→ **ABOUT THIS TASK**:
Look through the records below, and whenever a line contains "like", copy it.

Collection entries:
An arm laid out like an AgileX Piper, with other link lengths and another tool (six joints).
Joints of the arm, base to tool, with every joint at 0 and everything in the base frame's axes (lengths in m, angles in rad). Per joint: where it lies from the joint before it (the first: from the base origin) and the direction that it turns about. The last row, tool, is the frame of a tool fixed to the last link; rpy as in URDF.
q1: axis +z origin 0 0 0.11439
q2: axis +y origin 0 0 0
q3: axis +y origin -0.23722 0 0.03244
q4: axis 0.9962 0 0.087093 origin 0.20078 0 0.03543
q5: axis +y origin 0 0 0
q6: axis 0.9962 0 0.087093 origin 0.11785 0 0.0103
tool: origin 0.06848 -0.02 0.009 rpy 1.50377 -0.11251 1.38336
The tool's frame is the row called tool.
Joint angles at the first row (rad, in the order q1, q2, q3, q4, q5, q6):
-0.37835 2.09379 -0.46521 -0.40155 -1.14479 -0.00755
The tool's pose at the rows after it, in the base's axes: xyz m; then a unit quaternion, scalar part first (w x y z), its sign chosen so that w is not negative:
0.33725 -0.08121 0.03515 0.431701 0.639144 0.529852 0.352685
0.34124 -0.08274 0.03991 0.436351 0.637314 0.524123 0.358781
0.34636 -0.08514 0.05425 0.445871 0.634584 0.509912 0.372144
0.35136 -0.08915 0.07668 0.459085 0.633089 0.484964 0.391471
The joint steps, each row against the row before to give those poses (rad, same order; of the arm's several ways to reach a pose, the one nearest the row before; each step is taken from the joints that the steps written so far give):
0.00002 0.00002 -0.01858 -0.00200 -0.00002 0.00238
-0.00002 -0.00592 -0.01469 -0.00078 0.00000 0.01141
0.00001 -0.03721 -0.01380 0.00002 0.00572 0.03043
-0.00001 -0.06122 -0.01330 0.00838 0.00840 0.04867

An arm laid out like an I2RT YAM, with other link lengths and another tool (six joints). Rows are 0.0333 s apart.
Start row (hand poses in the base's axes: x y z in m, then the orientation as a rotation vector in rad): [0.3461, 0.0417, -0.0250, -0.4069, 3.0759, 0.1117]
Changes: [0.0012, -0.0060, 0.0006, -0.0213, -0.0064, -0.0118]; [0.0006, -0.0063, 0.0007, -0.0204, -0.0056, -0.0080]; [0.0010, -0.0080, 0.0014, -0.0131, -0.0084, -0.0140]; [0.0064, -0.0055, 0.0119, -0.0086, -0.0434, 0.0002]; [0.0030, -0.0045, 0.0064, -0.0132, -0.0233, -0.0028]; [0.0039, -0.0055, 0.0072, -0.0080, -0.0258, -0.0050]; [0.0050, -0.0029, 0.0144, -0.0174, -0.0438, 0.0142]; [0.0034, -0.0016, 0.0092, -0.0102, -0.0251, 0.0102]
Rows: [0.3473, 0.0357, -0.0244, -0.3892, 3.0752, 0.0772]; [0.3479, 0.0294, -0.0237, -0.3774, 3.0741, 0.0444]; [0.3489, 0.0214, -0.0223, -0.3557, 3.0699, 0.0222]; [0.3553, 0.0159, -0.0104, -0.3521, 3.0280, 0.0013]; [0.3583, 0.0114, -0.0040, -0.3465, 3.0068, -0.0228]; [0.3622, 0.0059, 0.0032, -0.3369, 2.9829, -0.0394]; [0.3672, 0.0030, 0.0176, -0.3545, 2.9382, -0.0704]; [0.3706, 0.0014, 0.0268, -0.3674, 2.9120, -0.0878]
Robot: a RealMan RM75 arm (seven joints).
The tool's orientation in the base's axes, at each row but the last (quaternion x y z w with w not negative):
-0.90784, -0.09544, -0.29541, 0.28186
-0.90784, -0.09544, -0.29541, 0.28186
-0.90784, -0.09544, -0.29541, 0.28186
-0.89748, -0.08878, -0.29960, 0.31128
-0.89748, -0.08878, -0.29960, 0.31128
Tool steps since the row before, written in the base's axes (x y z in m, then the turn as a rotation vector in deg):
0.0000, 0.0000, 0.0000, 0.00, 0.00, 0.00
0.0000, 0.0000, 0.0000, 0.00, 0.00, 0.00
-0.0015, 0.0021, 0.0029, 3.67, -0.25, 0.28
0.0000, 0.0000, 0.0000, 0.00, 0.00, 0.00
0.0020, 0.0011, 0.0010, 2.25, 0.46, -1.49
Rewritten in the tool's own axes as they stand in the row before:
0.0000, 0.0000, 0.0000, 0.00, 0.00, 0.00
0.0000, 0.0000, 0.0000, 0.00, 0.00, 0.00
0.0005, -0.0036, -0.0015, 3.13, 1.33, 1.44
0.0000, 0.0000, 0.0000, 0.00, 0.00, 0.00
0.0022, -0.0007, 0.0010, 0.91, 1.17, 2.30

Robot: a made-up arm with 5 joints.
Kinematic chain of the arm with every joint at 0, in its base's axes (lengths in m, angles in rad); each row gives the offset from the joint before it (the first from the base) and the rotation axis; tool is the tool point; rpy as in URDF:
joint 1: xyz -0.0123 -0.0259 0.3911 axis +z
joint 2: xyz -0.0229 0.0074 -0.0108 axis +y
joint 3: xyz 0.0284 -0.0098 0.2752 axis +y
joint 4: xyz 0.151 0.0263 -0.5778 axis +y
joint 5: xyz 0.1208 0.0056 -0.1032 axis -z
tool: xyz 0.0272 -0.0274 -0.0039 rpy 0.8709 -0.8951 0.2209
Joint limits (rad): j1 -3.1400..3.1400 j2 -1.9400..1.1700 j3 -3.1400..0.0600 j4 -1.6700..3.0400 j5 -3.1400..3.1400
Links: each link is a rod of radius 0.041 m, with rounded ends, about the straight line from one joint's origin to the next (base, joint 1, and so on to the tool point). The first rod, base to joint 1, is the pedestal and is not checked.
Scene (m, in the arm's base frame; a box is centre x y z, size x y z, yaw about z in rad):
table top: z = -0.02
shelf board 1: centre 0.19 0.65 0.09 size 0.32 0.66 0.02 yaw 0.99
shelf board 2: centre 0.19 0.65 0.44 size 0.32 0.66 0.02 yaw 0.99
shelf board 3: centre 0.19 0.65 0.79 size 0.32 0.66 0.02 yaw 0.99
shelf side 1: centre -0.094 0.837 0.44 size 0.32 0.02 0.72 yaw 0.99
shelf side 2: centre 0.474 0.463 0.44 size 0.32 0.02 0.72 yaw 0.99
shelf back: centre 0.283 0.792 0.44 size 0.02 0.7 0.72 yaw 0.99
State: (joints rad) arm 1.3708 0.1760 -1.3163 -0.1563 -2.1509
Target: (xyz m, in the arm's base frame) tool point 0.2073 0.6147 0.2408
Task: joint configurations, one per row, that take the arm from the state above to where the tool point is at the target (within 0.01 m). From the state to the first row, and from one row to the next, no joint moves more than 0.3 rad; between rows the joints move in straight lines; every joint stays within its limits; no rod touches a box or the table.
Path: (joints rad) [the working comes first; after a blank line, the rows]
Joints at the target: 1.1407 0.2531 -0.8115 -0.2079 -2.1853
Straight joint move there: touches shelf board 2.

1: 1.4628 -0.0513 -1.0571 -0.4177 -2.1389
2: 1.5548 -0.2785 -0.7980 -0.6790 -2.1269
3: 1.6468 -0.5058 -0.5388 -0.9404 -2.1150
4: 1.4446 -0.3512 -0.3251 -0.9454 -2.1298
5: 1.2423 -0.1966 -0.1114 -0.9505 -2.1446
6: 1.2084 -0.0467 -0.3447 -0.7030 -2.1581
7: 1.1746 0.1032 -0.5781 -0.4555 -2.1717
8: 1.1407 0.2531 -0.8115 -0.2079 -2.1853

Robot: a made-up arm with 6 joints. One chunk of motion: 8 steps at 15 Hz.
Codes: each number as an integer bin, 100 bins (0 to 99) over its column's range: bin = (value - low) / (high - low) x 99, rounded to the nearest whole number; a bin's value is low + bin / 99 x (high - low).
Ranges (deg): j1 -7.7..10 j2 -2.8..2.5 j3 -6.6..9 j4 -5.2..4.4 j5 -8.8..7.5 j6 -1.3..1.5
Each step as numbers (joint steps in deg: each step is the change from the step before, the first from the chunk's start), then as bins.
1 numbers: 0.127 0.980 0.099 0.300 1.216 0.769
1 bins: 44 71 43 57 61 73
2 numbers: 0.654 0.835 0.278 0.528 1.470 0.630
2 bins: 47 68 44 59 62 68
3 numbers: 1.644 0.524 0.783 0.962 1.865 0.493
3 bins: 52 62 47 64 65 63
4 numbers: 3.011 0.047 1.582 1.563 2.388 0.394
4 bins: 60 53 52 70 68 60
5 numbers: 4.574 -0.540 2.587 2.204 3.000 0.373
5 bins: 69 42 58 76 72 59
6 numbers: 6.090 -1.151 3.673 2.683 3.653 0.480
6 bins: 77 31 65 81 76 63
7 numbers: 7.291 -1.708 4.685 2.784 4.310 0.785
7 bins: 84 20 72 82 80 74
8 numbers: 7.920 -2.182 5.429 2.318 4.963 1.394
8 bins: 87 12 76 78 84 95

→ **WORKED SOLUTION**:
An arm laid out like an AgileX Piper, with other link lengths and another tool (six joints).
An arm laid out like an I2RT YAM, with other link lengths and another tool (six joints). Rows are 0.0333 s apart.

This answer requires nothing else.